## Exercise instructions
The whole listing, apart from its images, should be restated word for word.

/---

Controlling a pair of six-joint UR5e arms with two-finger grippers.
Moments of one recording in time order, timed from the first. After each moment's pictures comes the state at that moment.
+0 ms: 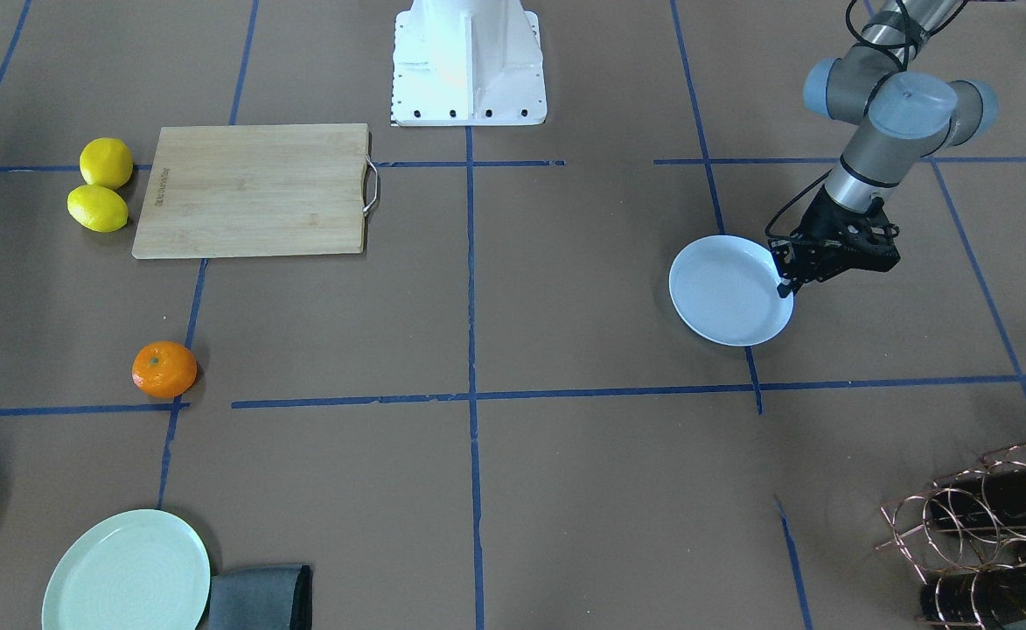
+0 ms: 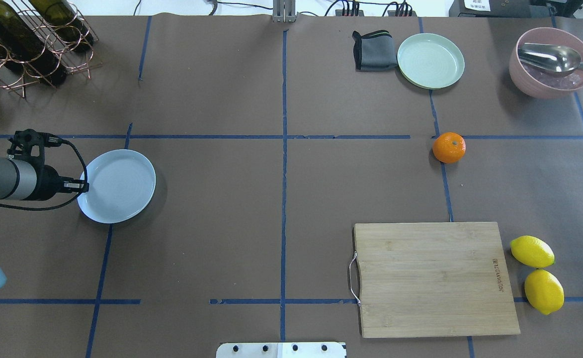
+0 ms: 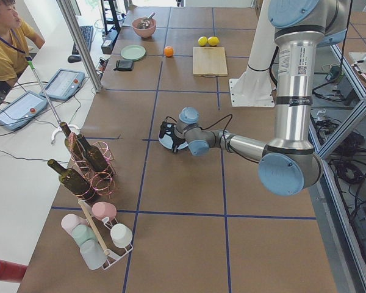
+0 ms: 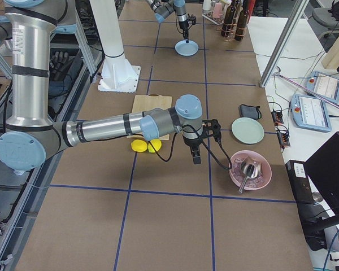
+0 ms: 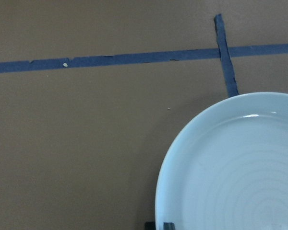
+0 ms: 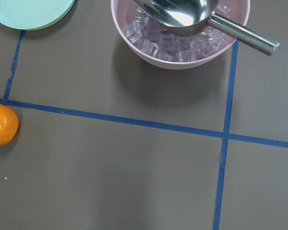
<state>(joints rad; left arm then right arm) -0.73 -1.56 -1.71 -2.37 -1.87 -1.00 1.45 -1.66 1.87 -1.40 2.34 0.20</state>
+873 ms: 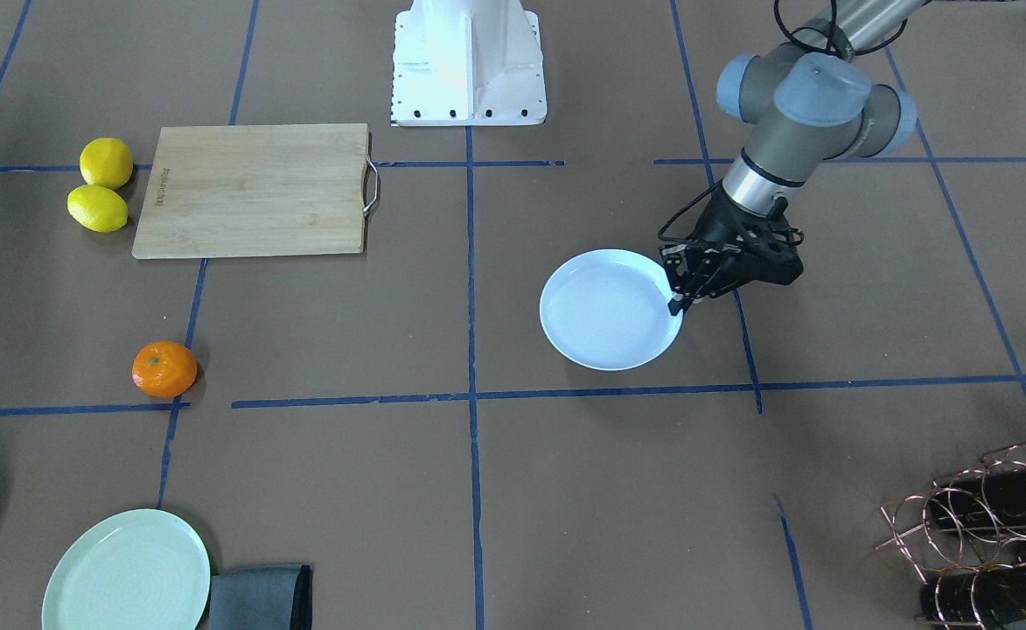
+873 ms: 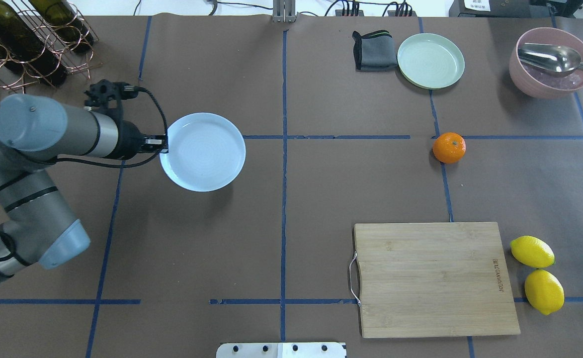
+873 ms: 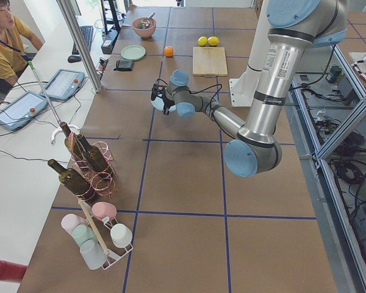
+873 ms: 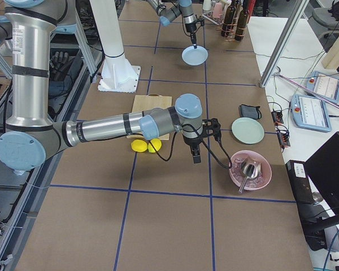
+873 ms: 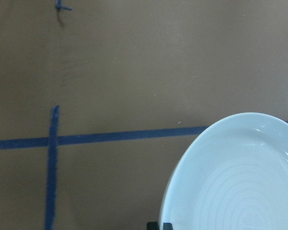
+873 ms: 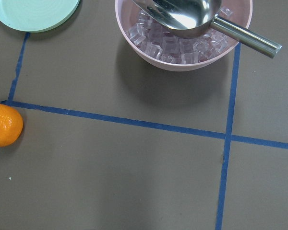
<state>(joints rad) -0.68 -1.95 -1.69 -2.16 -1.86 -1.19 1.45 -1.67 1.87 -1.40 2.35 0.20</state>
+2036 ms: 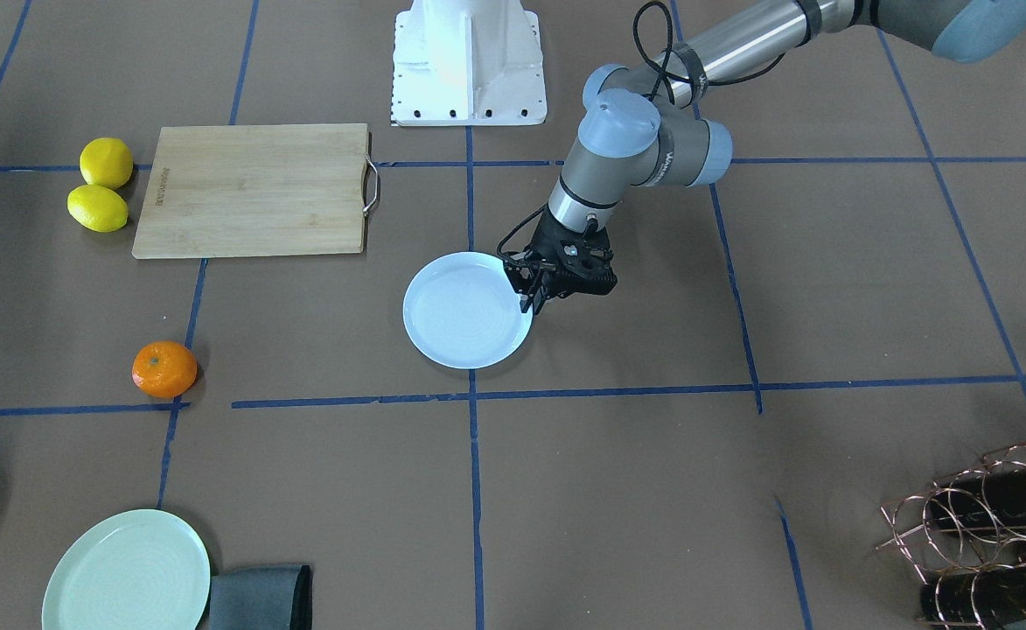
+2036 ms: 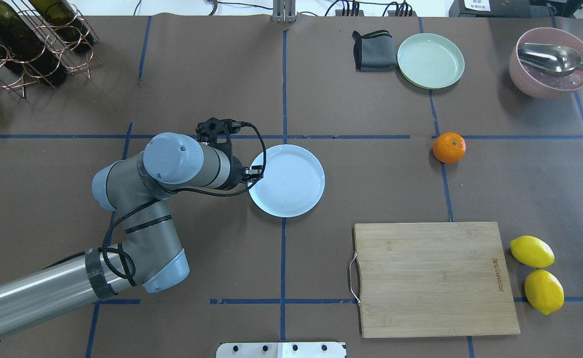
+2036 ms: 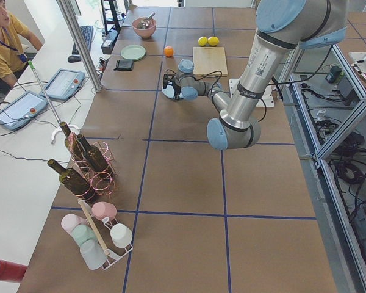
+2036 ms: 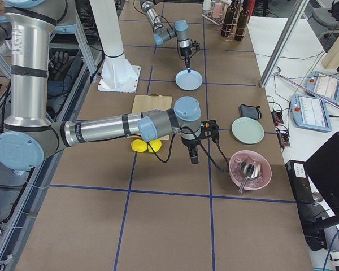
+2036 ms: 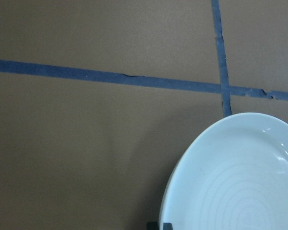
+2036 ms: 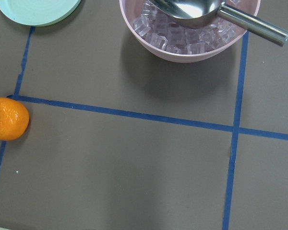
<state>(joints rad) -0.51 -2.18 -1.49 -2.14 -1.76 -1.31 1.45 -1.68 1.87 -1.40 2.38 0.20</state>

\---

## Completed task
Controlling a pair of six-joint UR5e arms with two-finger grippers.
Moments of one recording in time order, timed from the first. After each moment's pictures comes the state at that moment.
+0 ms: 
+0 ms: 
+0 ms: 
+0 ms: 
+0 ms: 
+0 ms: 
<state>(joints rad; left arm then right arm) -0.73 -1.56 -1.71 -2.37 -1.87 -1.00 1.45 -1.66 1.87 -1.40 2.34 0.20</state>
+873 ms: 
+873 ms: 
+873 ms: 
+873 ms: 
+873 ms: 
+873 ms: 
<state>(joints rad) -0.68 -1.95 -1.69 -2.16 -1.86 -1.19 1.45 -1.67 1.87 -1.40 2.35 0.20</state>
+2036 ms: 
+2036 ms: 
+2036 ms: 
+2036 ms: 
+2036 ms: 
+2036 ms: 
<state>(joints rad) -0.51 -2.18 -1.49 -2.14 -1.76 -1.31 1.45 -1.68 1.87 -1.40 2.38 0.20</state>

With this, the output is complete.